The 21st century is becoming the age of the screen.  Surfaces all around us are becoming activated.  With images.  With information.  With video.  With life. 

Screens are no longer just a box to set on a table, plug in, and watch.  Screens are a surface.  They cover desks, walls, computers, telephones, and walls.  They cover areas to convey information about the environment.  They cover areas to brand a space, to entertain an audience, to transform a space.  Screens immerse us in fabricated, artificial experiences, even outside the movie theatre.    Screens transform simple handheld objects into complex media interfaces, such as phones and tablet computers.  The capacity for screens and accompanying interfaces to transform objects and environments grows so quickly that this single development vies for one of the most transformative forces in our environment in the 21st century.  It is a way to bring the vision of cyberspace, that is, the world of the Internet, into everyday life.  The Internet, and audiovisual media in general, becomes an increasingly powerful fixture in our minute-to-minute existence.  This would not be possible without screens.   

Screens bridge the gap between the invisible signals pulsing inside computers and our human world of sensual experience.  And what is fine art if not sensual experience? 

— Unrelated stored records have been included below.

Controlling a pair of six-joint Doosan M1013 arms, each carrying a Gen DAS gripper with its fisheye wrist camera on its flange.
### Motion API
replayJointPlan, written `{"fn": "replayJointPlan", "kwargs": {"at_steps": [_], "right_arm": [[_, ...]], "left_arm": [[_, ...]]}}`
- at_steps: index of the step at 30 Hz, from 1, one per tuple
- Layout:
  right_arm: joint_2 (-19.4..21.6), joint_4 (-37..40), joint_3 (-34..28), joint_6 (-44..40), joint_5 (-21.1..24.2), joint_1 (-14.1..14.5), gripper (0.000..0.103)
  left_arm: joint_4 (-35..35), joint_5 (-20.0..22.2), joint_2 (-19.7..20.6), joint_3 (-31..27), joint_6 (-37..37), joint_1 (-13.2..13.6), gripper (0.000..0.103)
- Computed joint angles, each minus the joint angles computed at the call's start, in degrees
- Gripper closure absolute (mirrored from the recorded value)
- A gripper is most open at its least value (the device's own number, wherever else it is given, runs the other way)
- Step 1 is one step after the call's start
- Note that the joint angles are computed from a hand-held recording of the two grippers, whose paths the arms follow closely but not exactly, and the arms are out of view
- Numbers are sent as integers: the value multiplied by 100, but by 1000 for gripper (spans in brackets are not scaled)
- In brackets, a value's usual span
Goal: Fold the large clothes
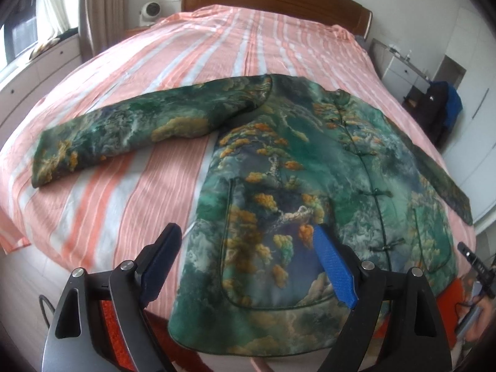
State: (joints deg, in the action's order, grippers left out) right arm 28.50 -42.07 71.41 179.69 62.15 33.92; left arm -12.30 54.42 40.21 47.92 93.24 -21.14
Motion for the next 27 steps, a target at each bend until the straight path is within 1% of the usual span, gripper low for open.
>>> {"fn": "replayJointPlan", "kwargs": {"at_steps": [3,5,7,10,12,15,20,25,27], "right_arm": [[-18,-18,59,142,-13,50,20],[-47,-113,121,184,-43,68,20],[-8,-211,27,145,-18,150,20],[81,-324,-182,-18,4,246,16],[155,-410,-356,-132,-15,307,13],[226,-376,-532,-305,-147,328,12],[360,-458,-781,-569,-162,390,12],[405,-386,-831,-623,-269,403,11],[410,-349,-831,-613,-325,407,9]], "left_arm": [[-107,-32,-37,84,17,23,15],[-82,-108,-71,139,12,4,12],[68,-305,-140,235,-15,-46,8],[515,-869,-290,482,-239,-146,6],[704,-1113,-349,573,-369,-187,5],[684,-1396,-425,673,-336,-206,4],[594,-1551,-530,768,-191,-248,1],[447,-1451,-557,731,319,-291,0],[267,-1542,-596,801,559,-293,0]]}}
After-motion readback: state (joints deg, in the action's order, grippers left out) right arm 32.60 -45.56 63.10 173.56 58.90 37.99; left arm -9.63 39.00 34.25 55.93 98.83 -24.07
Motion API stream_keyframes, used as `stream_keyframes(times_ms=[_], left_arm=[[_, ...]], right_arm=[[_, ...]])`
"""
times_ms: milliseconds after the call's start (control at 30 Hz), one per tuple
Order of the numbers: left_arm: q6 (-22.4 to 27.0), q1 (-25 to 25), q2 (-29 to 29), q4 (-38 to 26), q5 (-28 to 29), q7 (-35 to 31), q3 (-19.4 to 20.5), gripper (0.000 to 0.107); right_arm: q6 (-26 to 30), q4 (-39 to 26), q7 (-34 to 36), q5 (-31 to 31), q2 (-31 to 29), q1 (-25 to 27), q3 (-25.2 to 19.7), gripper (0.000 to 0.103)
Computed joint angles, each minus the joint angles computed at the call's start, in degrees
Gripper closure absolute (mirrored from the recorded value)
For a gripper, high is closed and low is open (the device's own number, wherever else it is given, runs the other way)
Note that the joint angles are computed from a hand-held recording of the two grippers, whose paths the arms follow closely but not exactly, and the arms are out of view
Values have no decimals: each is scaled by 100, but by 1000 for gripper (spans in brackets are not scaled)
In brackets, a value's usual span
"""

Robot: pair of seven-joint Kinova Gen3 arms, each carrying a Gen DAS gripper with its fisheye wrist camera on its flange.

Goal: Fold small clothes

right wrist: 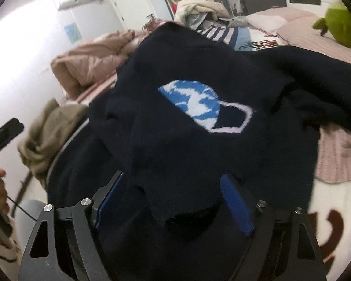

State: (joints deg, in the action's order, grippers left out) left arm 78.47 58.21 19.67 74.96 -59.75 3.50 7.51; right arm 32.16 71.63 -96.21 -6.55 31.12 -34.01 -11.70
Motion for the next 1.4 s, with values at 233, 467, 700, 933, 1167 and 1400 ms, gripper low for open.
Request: stream_keyframes(times_ms=[233,467,700,933,1167,1400], left_arm=[[224,-27,-18,584,-311,587,-23,5],[183,-109,96,599,-413,176,9,5],[-976,-358,-416,1153,-478,660,179,5],[-1483,-572,-532,1209,-530,893,410,5],[-1585,-455,-325,741,-331,522,311,5],[-1445,-225,62,12,-90,6,57,5]], right_arm=[[422,-364,-769,1305,127,-1154,1032,77],[22,114,-1504,2456,-239,-1496,1238,96],[-532,650,-2405,3332,-733,-1744,1480,97],[-335,964,-2983,3790,-1051,-1626,1431,102],[-1085,1575,-2339,2402,-1388,-498,783,87],[-1987,2572,-1957,771,-1840,988,143,57]])
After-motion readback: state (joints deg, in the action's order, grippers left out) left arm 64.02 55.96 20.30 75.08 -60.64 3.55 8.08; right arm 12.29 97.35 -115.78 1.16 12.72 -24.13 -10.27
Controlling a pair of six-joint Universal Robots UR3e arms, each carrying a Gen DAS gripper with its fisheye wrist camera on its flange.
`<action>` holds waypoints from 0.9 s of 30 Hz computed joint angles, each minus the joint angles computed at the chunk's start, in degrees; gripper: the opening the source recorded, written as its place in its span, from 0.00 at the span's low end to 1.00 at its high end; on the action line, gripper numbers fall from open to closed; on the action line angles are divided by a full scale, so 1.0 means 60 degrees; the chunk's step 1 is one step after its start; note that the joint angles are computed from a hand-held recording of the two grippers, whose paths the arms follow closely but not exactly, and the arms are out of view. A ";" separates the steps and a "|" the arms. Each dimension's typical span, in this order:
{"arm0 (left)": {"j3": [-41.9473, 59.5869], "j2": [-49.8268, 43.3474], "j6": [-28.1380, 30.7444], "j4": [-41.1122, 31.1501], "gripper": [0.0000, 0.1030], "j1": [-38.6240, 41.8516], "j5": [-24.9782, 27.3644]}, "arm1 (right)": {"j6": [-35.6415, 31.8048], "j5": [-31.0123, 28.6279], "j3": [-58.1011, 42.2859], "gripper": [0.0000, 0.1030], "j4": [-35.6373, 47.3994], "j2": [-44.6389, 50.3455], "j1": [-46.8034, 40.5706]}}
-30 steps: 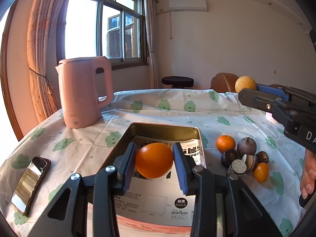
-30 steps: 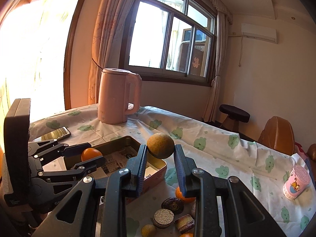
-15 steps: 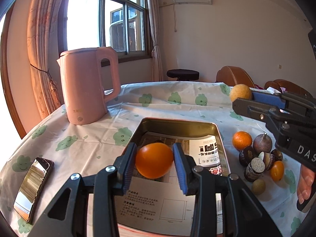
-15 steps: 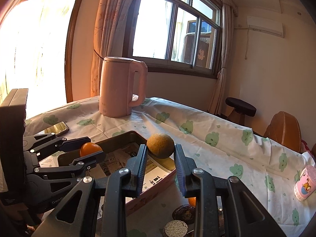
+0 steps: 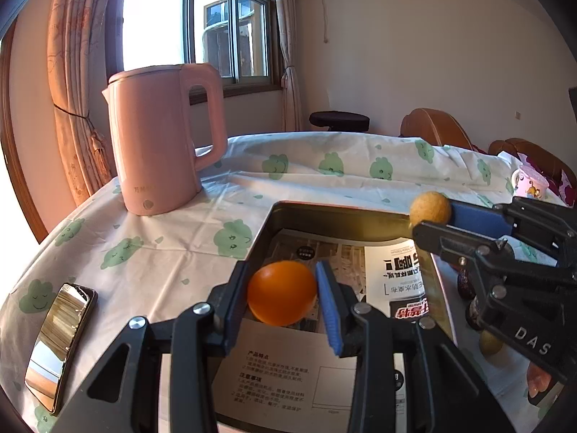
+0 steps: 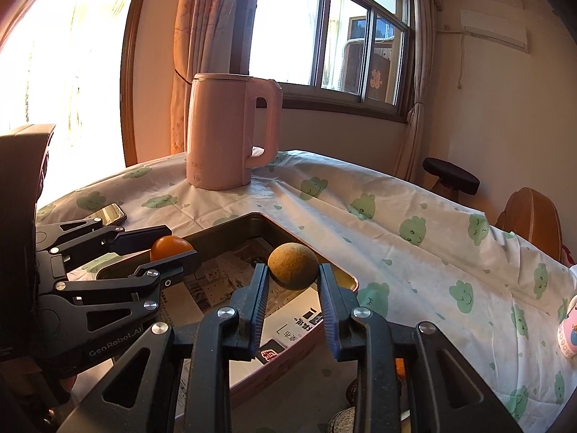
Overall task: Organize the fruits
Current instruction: 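Open the left tool over the tin box while the right tool releases the kiwi inside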
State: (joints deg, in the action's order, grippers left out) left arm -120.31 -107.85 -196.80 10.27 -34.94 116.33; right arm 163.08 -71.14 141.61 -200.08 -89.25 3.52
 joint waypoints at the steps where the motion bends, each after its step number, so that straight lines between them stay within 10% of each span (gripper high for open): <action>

Moving painting is an emerging genre of art designed specifically for use on screens.  Also called video painting, dynamic painting, ambient painting, and ambient video, this medium exploits the ubiquity and affordability of screens and monitors.  Evoking the western tradition of oil painting, these compositions are designed with form, shape, color, and narrative with the added element of time.  Unlike traditional video art and film, the works are designed to be utilized daily in a living space.  They are displayed on the wall as a traditional painting would be shown using flat screen or projection technology. 

Timotheus Tomicek 

Moving Painting has been a quietly progressing genre for over one hundred years, in independent film, creative animation, video art, and new media and television installations.  Not until the 21st century with the commercial availability of the flat screen and compact high-definition playback and projectors did moving painting become codified as an art form qualitatively different than other art forms displayed on a screen.  The form factor of the flat screen allows this medium to be installed in a living space elegantly, blending into most any room.  Instead of a large, unsightly cathode ray television heaved into a corner, the flat screen rests unobtrusively in a living space, offering a large, brilliantly colored and brightly lit canvas.  Playback technology, ranging from solid-state hardware that plays from hard drives, memory cards, to live video streaming servers, high-definition imagery is possible on these screens with no visible hardware.  The illusion of an “electric canvas” is now complete, affordable, and practical.  This electric canvas brings together interior design and video playback to pave the way for a new kind of moving image different from film, video, or television: the moving image as fine art.